─── DATA RECORDS ───
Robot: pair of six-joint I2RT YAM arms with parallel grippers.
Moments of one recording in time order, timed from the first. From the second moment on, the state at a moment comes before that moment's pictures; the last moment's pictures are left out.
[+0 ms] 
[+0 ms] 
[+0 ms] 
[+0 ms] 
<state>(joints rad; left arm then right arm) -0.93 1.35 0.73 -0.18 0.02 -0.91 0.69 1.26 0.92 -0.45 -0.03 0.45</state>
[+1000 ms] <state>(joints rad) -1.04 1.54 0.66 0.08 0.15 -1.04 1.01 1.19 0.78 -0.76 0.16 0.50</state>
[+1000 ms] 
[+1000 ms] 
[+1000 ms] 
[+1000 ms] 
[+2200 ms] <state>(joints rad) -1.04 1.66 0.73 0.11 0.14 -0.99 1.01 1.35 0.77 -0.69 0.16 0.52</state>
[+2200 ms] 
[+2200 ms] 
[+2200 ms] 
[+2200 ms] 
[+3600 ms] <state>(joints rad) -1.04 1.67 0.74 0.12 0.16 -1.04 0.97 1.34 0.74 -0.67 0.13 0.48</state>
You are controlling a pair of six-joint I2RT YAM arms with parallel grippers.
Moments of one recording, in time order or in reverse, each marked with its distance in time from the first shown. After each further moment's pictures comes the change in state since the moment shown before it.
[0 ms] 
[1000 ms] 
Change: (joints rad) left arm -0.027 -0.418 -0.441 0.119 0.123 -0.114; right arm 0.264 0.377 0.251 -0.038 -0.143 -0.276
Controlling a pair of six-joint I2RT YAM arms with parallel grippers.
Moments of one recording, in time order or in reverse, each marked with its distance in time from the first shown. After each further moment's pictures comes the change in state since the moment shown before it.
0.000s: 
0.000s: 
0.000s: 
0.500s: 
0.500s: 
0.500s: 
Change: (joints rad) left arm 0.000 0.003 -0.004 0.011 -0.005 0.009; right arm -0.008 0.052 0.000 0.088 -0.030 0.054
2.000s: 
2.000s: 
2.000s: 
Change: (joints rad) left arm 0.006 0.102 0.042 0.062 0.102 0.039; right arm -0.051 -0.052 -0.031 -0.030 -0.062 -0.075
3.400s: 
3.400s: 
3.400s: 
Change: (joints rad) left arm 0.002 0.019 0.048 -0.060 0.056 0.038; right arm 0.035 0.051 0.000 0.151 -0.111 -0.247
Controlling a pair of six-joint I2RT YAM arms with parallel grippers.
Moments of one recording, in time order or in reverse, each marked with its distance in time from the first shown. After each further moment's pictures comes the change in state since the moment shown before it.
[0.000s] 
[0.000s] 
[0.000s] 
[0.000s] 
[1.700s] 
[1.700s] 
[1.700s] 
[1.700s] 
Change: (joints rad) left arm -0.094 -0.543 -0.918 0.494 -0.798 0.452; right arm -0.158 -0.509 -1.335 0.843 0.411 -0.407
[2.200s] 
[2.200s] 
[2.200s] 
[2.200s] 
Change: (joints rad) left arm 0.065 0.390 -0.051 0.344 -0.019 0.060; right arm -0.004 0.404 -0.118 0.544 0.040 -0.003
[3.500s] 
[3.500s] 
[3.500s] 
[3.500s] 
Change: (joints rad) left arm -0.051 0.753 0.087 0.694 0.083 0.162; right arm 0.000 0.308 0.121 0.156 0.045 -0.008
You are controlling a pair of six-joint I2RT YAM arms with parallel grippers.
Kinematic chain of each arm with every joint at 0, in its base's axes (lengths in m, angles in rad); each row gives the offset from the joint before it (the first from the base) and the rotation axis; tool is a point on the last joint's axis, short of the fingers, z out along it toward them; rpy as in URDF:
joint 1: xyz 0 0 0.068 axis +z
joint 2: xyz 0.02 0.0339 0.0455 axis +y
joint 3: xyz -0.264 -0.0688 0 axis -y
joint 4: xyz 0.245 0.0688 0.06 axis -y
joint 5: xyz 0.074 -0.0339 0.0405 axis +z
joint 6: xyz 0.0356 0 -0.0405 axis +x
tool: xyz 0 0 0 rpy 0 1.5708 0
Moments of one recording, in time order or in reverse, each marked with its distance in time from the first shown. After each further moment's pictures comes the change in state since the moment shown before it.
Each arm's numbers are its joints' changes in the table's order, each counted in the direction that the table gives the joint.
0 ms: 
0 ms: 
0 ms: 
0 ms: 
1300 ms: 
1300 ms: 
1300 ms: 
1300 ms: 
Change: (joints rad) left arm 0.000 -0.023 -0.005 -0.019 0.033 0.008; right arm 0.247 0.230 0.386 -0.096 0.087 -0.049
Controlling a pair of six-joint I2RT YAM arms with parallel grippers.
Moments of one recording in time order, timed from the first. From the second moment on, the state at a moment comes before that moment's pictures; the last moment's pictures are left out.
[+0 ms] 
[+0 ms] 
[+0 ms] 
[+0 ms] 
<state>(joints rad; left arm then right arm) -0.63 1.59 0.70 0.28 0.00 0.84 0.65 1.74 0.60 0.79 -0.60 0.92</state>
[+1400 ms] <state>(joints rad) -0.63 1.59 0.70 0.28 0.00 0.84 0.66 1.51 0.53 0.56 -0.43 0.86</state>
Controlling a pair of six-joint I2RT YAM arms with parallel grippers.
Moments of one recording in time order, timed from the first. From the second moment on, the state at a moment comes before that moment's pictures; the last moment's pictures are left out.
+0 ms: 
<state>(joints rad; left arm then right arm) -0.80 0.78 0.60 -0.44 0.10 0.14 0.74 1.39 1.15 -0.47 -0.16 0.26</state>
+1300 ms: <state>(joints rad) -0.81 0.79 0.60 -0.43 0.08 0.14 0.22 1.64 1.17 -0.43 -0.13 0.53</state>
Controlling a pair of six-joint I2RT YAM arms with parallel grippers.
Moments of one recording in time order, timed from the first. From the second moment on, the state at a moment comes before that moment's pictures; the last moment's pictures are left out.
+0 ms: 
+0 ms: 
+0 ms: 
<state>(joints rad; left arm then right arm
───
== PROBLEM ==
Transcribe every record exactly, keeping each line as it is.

== OUTPUT FOR THIS TASK ==
Robot: pair of six-joint I2RT YAM arms with parallel grippers.
Moments of one recording in time order, timed from the first. From the second moment on, the state at a moment comes before that moment's pictures; the last moment's pictures are left out.
[+0 ms] 
[+0 ms] 
[+0 ms] 
[+0 ms] 
<state>(joints rad; left arm then right arm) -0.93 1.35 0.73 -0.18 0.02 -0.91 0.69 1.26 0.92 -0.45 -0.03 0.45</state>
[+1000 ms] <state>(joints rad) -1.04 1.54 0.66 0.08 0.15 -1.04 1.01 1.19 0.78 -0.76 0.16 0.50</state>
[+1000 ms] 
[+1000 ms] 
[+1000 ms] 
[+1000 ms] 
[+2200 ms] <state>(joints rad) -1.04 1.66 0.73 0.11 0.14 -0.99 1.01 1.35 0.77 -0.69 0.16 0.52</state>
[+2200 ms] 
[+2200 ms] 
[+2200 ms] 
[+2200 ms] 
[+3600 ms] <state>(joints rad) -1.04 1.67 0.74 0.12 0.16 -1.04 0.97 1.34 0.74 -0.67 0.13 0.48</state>
You are controlling a pair of six-joint I2RT YAM arms with parallel grippers.
Moments of one recording, in time order or in reverse, each marked with its distance in time from the first shown. After each further moment's pictures comes the change in state since the moment shown before it.
[0 ms] 
[1000 ms] 
Change: (joints rad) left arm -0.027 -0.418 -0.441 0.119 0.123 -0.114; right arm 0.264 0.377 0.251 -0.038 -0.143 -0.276
Controlling a pair of six-joint I2RT YAM arms with parallel grippers.
Moments of one recording, in time order or in reverse, each marked with its distance in time from the first shown. After each further moment's pictures comes the change in state since the moment shown before it.
0.000s: 
0.000s: 
0.000s: 
0.500s: 
0.500s: 
0.500s: 
Change: (joints rad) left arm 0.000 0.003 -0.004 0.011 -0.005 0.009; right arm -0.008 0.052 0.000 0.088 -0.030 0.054
2.000s: 
2.000s: 
2.000s: 
Change: (joints rad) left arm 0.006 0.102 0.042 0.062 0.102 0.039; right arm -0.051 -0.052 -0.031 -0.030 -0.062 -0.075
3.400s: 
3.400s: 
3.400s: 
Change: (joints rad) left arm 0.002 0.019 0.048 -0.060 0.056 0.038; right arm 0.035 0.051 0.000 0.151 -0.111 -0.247
Controlling a pair of six-joint I2RT YAM arms with parallel grippers.
Moments of one recording, in time order or in reverse, each marked with its distance in time from the first shown. After each further moment's pictures comes the change in state since the moment shown before it.
[0.000s] 
[0.000s] 
[0.000s] 
[0.000s] 
[1.700s] 
[1.700s] 
[1.700s] 
[1.700s] 
Change: (joints rad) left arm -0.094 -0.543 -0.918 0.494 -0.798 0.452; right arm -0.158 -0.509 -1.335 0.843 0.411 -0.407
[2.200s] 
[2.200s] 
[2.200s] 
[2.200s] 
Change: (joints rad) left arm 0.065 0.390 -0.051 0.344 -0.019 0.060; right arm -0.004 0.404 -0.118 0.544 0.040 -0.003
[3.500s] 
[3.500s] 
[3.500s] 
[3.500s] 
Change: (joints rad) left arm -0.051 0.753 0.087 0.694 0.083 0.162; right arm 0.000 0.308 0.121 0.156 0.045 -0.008
You are controlling a pair of six-joint I2RT YAM arms with parallel grippers.
Kinematic chain of each arm with every joint at 0, in its base's axes (lengths in m, angles in rad); each row gives the offset from the joint before it (the first from the base) and the rotation axis; tool is a point on the last joint's axis, short of the fingers, z out along it toward them; rpy as in URDF:
joint 1: xyz 0 0 0.068 axis +z
joint 2: xyz 0.02 0.0339 0.0455 axis +y
joint 3: xyz -0.264 -0.0688 0 axis -y
joint 4: xyz 0.245 0.0688 0.06 axis -y
joint 5: xyz 0.074 -0.0339 0.0405 axis +z
joint 6: xyz 0.0356 0 -0.0405 axis +x
tool: xyz 0 0 0 rpy 0 1.5708 0
Moments of one recording, in time order or in reverse, each marked with its distance in time from the first shown. After each further moment's pictures comes the change in state since the moment shown before it.
Each arm's numbers are its joints' changes in the table's order, each counted in the direction that the table gives the joint.
0 ms: 
0 ms: 
0 ms: 
0 ms: 
1300 ms: 
1300 ms: 
1300 ms: 
1300 ms: 
Change: (joints rad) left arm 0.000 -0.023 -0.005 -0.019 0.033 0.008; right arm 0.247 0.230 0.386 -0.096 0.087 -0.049
Controlling a pair of six-joint I2RT YAM arms with parallel grippers.
Moments of one recording in time order, timed from the first. From the second moment on, the state at a moment comes before that moment's pictures; the last moment's pictures are left out.
[+0 ms] 
[+0 ms] 
[+0 ms] 
[+0 ms] 
<state>(joints rad; left arm then right arm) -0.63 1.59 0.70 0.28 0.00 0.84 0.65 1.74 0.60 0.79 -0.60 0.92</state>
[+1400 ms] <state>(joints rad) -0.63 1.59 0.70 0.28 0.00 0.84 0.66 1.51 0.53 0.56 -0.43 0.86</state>
Controlling a pair of six-joint I2RT YAM arms with parallel grippers.
Moments of one recording in time order, timed from the first. From the second moment on, the state at a moment comes before that moment's pictures; the last moment's pictures are left out.
+0 ms: 
<state>(joints rad; left arm then right arm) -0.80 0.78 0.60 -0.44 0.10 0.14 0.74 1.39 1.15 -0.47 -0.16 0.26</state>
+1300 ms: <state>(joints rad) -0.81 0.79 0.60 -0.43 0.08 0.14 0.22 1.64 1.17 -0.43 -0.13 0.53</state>
Controlling a pair of six-joint I2RT YAM arms with parallel grippers.
Moments of one recording in time order, timed from the first. From the second moment on, the state at a moment comes before that moment's pictures; the last moment's pictures are left out.
+0 ms: 
+0 ms: 
+0 ms: 
<state>(joints rad; left arm then right arm

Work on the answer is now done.